Using Clues Left in Social Media and Other Sources to Identify Risk Factors
In the future, data scientists might not only look at such inadvertent self-reporting, but also to other information posted publicly to social media or other sources that could simply describe risk factors rather than actual infection. During the 2014 Ebola outbreak in Africa, the International Telecommunication Union rapidly developed methods to track movements and Call Data Records in the outbreak area to assist epidemiologists in developing spread models to anticipate where the disease would head next.
All these different data sources that are now ready for comparison present a challenge to data scientists, however. Researchers and public health agencies have been collecting data for decades and sometimes centuries. The formats they use to store the information are often wildly incompatible, and the accuracy of older data is sometimes suspect.

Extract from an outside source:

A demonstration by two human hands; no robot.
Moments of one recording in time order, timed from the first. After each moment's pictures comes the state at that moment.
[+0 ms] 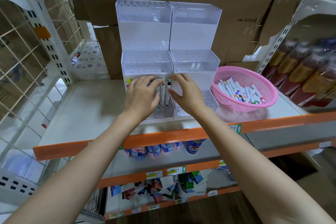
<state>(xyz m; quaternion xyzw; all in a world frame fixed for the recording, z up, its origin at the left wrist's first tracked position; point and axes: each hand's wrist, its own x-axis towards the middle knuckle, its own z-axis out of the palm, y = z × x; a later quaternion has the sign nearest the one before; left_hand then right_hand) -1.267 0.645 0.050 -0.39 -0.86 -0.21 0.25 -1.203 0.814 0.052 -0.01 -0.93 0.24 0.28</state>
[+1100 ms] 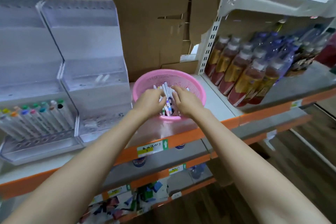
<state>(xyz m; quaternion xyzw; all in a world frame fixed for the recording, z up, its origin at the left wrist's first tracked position) -1.210 0.936 0.049 -0.42 -0.87 -0.24 -0.02 -1.130 1.068 0.044 -0.19 -0.96 0.18 0.06</state>
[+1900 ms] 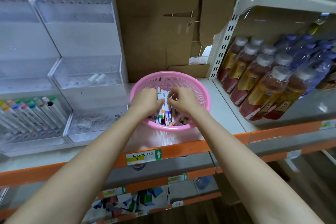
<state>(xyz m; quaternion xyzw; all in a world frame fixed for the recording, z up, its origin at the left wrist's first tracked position) -1.236 0.964 0.035 -0.29 -0.94 -0.16 -0.04 -1.169 1.100 0.031 -0.14 -0.96 0.24 0.08</state>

How Data Science Will Contribute to Cancer Prevention
As described in the Harvard School of Public Health Magazine, a new effort dubbed “Investigation-Study-Assay” aims to help fix this issue. ISA offers a common data model with metadata attributes for tagging that can be used to store almost any sort of health-related information. A software suite allows data to be imported and converted between the ISA format and a variety of popular database systems.
Already, the system has paid off, giving investigators the tools they need to discover a relationship between cancer and stem cell data that has allowed them to identify the genes responsible for certain cancers.